**Task requirements**
For each line below that holds "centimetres", return the line as it stands.

===== Material shown

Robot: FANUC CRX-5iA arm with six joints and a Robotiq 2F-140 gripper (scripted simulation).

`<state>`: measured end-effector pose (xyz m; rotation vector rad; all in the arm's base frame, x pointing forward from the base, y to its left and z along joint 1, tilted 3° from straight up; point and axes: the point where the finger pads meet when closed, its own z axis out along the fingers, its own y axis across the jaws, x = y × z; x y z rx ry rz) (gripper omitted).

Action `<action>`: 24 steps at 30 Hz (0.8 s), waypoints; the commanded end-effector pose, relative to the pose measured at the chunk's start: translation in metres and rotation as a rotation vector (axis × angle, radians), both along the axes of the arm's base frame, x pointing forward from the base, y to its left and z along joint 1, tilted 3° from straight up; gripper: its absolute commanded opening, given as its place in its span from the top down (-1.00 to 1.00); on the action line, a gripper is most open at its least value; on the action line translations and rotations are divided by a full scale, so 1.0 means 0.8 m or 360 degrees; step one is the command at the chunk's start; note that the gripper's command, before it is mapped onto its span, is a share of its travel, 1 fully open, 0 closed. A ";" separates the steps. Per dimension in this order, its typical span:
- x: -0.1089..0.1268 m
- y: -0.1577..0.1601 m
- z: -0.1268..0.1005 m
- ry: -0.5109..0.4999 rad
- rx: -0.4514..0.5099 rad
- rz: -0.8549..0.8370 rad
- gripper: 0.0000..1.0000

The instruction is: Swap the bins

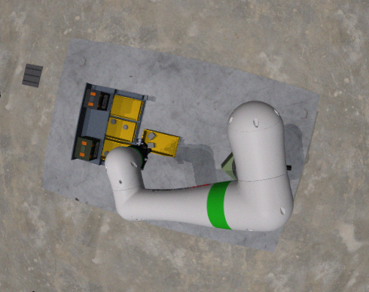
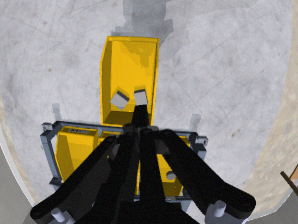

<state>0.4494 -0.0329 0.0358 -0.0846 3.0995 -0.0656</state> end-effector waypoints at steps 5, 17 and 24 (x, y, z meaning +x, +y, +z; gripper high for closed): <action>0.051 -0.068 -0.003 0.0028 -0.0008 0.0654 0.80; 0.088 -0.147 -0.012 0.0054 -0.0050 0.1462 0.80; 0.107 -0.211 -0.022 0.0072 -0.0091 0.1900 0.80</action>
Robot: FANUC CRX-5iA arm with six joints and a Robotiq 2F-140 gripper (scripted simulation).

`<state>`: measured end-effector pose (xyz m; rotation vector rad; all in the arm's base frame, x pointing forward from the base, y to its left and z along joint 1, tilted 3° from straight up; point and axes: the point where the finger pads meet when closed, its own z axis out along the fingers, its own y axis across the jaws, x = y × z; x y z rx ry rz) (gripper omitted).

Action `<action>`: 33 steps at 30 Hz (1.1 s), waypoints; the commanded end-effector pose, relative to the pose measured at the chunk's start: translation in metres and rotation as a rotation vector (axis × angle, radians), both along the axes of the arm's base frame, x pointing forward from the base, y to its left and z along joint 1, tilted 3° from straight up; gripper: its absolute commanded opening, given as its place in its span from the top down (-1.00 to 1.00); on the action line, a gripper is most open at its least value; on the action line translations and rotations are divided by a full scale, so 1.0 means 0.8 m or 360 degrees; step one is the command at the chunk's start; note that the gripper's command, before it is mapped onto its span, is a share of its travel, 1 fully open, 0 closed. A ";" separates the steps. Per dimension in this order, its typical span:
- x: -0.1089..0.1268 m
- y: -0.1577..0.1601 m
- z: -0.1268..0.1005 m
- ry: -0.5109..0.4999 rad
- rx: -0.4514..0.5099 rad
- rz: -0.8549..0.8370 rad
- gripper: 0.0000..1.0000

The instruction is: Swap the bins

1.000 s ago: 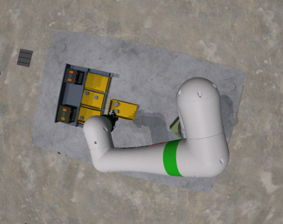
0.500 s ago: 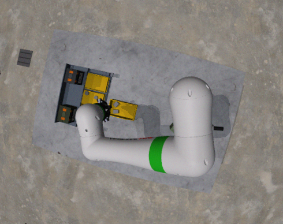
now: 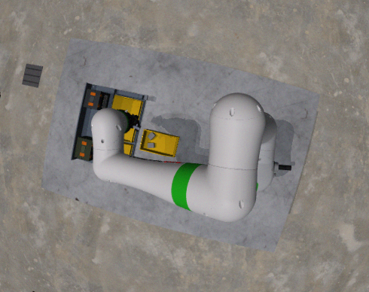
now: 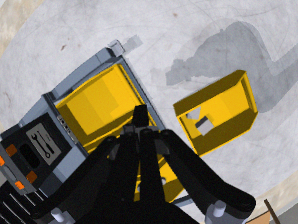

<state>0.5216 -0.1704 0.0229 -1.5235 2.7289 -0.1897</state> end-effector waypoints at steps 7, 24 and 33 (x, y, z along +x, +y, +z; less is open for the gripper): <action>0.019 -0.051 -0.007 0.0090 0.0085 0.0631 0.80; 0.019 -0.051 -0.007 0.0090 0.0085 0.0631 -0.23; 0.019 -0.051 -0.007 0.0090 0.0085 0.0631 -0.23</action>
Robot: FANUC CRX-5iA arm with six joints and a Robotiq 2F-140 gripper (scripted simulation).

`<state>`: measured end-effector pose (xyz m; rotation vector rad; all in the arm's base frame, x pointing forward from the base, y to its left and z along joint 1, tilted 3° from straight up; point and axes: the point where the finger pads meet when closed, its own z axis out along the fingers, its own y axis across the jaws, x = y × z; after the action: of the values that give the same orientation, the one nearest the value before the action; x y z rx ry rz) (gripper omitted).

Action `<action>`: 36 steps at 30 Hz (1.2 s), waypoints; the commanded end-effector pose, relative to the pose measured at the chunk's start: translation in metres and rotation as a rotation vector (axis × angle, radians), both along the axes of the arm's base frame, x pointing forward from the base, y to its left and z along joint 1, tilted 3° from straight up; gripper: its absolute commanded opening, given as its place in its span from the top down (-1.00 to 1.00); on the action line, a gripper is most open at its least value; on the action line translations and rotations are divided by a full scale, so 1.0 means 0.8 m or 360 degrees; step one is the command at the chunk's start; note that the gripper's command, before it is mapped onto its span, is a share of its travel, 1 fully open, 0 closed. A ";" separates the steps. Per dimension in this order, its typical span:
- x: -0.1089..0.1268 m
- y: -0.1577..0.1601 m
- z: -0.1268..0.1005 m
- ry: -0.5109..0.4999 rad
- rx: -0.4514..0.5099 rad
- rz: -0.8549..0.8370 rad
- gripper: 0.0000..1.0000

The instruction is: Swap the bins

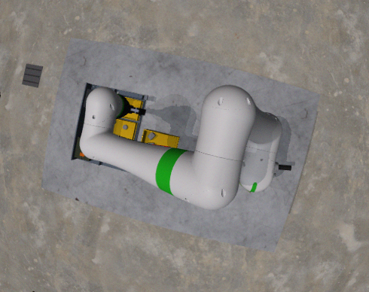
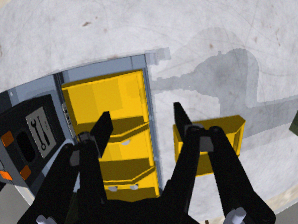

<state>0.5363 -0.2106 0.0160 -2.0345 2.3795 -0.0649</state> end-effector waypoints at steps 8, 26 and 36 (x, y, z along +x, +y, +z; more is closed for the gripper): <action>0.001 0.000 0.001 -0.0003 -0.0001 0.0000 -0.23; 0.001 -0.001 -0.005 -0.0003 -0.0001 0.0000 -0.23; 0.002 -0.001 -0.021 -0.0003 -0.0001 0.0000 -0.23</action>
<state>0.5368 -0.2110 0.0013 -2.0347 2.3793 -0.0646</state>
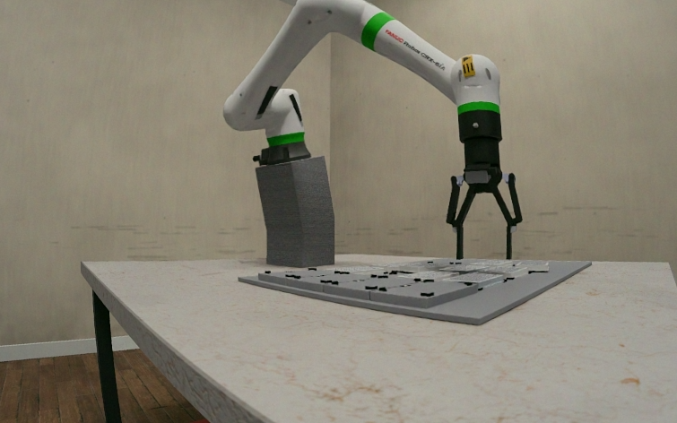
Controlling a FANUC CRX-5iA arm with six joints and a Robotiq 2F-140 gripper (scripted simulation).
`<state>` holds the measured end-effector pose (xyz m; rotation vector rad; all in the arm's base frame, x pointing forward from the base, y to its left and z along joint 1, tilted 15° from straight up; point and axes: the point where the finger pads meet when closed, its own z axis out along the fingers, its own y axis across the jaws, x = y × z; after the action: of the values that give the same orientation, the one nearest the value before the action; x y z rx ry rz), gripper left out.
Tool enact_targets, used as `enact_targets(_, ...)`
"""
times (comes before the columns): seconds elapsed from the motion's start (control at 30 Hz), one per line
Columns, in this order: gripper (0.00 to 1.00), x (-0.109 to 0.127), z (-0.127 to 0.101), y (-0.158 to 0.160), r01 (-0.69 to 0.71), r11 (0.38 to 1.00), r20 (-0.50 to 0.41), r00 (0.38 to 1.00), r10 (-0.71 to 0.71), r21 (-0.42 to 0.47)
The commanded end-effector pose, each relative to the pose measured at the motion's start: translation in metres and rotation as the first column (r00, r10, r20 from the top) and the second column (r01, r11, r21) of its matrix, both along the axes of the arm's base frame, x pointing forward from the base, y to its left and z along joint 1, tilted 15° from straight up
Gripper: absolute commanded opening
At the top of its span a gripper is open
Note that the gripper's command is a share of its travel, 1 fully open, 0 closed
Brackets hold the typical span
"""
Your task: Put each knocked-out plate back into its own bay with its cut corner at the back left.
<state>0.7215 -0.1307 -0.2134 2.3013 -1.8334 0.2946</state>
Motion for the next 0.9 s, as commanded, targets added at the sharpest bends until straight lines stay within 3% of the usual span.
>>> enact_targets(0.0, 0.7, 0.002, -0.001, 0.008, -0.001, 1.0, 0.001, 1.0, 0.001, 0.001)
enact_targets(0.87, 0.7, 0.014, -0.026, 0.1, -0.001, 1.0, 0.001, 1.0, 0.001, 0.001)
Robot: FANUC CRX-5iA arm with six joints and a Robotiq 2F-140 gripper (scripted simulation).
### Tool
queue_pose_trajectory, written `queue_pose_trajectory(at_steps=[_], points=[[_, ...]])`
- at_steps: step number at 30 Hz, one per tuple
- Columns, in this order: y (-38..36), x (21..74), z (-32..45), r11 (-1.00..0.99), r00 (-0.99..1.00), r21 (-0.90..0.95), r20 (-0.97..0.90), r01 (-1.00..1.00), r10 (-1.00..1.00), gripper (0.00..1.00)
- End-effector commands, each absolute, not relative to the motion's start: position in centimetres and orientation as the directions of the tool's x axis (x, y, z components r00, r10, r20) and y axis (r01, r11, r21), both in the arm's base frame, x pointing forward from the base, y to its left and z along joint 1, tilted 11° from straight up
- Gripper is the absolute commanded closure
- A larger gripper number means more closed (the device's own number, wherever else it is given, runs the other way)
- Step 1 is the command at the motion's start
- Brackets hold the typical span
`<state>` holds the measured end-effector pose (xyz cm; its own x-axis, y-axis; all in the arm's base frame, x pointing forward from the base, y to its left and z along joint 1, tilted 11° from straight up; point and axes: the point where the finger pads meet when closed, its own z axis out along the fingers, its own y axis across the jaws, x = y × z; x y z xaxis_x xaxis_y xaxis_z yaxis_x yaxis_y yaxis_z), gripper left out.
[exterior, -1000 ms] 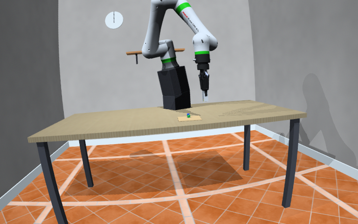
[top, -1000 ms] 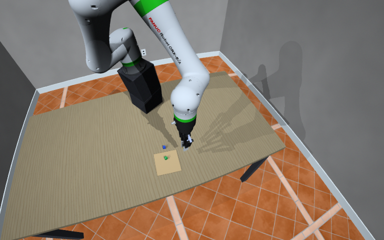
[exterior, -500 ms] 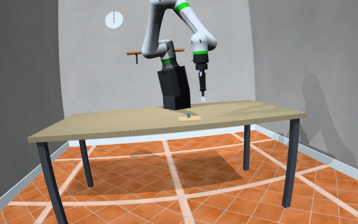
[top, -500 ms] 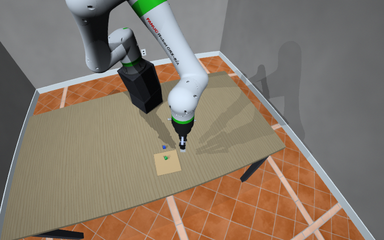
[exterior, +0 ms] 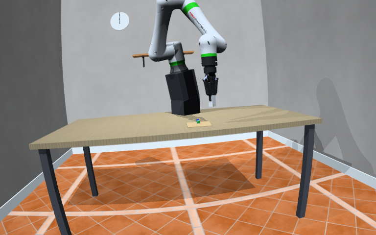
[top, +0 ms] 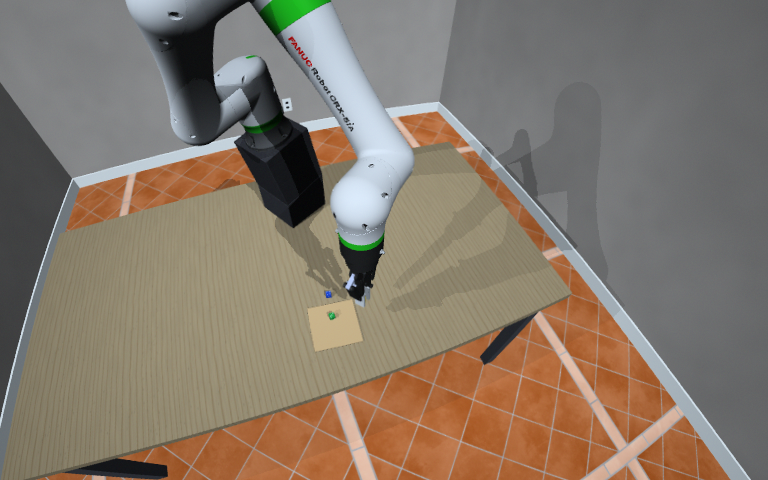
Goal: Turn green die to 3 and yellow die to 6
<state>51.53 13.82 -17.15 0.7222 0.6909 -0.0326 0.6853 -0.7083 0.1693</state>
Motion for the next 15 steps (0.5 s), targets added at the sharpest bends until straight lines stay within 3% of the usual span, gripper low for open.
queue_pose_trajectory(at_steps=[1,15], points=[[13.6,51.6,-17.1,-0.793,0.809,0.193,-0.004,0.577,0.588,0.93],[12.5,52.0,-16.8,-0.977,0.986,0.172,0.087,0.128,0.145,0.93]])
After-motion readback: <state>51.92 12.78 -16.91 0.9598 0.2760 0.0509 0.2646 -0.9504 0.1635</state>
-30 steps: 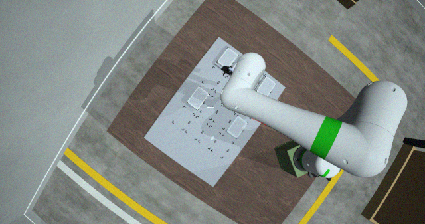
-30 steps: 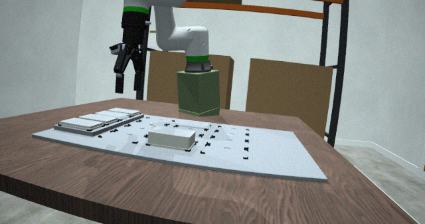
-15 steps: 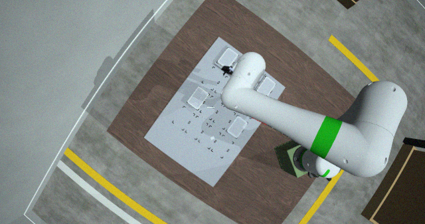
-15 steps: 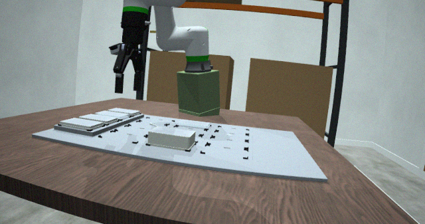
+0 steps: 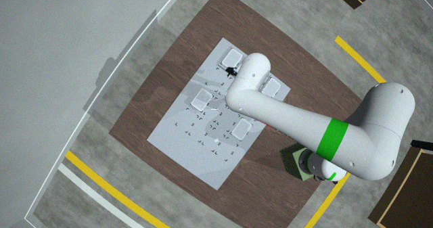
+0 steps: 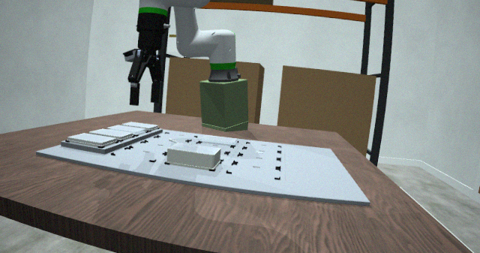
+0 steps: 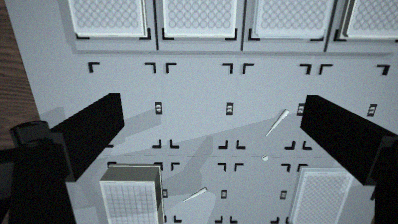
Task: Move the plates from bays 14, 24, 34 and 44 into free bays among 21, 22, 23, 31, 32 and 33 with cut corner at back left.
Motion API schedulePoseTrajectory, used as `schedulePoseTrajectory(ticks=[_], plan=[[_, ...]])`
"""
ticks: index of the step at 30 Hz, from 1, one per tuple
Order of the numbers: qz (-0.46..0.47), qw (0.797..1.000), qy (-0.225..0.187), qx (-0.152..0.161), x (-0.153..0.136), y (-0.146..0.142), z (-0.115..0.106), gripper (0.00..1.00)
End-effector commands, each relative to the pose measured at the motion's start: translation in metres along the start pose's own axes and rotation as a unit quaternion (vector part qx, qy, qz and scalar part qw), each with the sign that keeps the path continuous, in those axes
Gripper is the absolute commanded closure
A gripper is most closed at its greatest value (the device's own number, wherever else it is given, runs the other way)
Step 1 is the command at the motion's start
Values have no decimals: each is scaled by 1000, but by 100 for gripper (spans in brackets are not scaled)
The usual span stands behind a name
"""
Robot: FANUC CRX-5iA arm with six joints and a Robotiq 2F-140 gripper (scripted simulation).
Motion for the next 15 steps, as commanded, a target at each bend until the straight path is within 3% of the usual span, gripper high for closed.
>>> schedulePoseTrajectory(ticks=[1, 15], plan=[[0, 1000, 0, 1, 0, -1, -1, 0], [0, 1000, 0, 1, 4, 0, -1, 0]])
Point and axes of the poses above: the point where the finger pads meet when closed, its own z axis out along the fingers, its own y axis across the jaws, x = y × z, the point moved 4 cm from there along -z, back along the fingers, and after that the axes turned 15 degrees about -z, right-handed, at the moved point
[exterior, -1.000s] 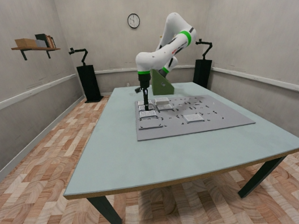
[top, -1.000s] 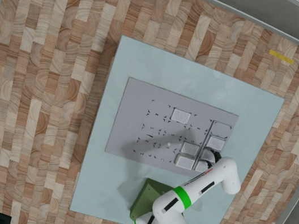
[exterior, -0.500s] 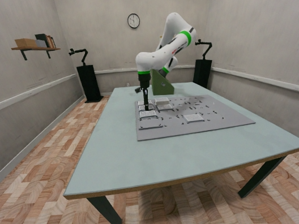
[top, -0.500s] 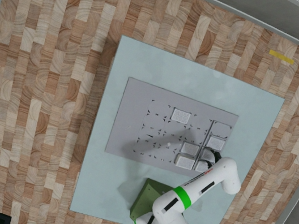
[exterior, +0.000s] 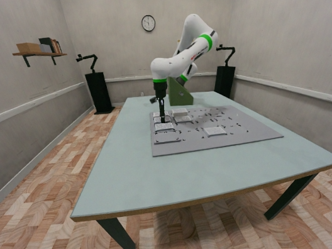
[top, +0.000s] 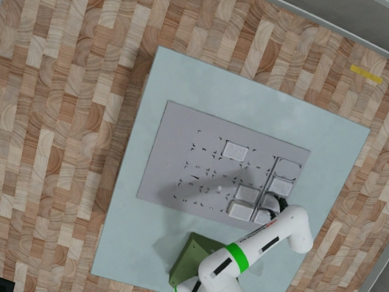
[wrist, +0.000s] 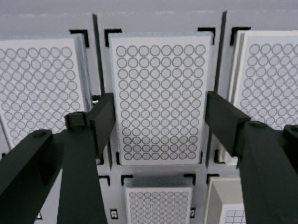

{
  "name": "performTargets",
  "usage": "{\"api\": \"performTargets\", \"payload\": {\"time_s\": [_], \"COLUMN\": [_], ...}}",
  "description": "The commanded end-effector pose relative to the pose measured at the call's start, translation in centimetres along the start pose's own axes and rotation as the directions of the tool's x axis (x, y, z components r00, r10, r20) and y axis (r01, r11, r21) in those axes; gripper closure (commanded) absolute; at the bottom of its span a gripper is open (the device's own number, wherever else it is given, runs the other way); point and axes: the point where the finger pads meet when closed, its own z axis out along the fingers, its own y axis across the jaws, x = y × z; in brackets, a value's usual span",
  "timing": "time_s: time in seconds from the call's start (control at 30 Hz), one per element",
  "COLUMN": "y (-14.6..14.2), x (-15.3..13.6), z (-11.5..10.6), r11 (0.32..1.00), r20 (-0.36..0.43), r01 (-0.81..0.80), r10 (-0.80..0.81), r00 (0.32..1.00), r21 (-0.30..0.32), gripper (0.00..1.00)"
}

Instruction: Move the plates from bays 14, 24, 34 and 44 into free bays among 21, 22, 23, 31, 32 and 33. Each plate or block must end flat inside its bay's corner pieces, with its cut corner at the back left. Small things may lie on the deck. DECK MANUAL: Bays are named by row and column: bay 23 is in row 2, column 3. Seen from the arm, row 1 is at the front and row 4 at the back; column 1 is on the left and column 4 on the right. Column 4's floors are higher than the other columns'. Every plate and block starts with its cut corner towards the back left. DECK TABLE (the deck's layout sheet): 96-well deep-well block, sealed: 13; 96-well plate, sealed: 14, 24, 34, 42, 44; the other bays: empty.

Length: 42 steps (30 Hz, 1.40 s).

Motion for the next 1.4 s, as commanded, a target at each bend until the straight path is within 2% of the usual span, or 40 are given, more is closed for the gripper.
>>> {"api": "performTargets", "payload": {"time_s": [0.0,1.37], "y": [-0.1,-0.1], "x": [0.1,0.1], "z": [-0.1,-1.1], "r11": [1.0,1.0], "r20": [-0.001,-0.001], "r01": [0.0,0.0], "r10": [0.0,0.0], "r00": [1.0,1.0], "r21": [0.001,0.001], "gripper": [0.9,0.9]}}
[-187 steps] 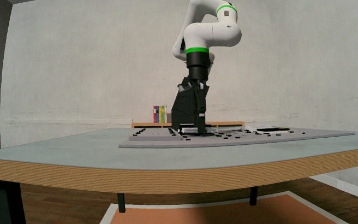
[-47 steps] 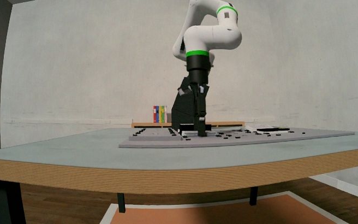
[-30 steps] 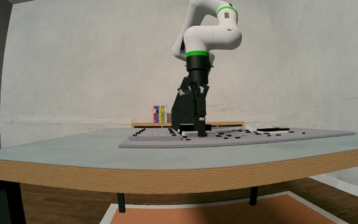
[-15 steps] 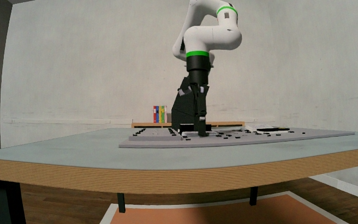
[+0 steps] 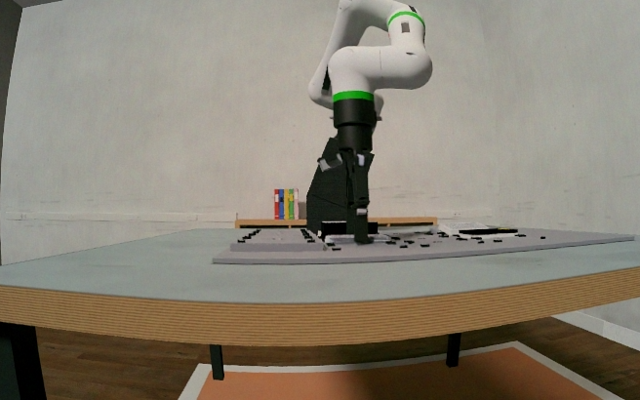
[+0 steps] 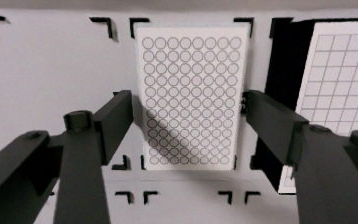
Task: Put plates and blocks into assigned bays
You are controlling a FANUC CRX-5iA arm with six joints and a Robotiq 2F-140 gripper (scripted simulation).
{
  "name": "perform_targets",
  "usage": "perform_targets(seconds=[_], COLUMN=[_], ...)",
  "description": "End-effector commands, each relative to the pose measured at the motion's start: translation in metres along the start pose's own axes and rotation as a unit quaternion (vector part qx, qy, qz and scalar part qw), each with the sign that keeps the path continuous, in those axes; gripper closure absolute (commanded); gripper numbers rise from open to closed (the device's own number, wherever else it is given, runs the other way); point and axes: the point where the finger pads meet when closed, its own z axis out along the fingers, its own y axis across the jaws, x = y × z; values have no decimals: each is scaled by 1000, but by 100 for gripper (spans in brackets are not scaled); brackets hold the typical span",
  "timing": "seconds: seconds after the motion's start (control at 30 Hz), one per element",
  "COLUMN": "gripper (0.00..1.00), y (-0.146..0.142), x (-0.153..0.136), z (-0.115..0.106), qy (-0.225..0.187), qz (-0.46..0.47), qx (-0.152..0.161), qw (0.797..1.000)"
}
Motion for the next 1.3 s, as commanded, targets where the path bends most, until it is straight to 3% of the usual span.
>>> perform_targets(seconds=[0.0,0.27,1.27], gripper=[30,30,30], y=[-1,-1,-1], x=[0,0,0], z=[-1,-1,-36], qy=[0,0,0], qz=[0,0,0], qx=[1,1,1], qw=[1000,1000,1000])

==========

**Written reply**
- End-effector commands, each absolute, not relative to the motion's start: position in centimetres and orientation as the directions of the tool's x axis (x, y, z components r00, r10, r20) and y axis (r01, r11, r21), both in the arm's base frame, x pointing forward from the base, y to its left and z along joint 1, tilted 11° from straight up
  "description": "The commanded end-effector pose relative to the pose measured at the call's start, translation in centimetres along the start pose's own axes and rotation as the directions of the tool's x axis (x, y, z components r00, r10, r20) and y axis (r01, r11, r21) in those axes; gripper closure (commanded) absolute; at the bottom of its span a gripper is open (the device's own number, wherever else it is given, runs the other way); point and axes: the point where the finger pads meet when closed, its own z axis out along the fingers, its own y axis across the jaws, x = y × z; in brackets, a value's usual span",

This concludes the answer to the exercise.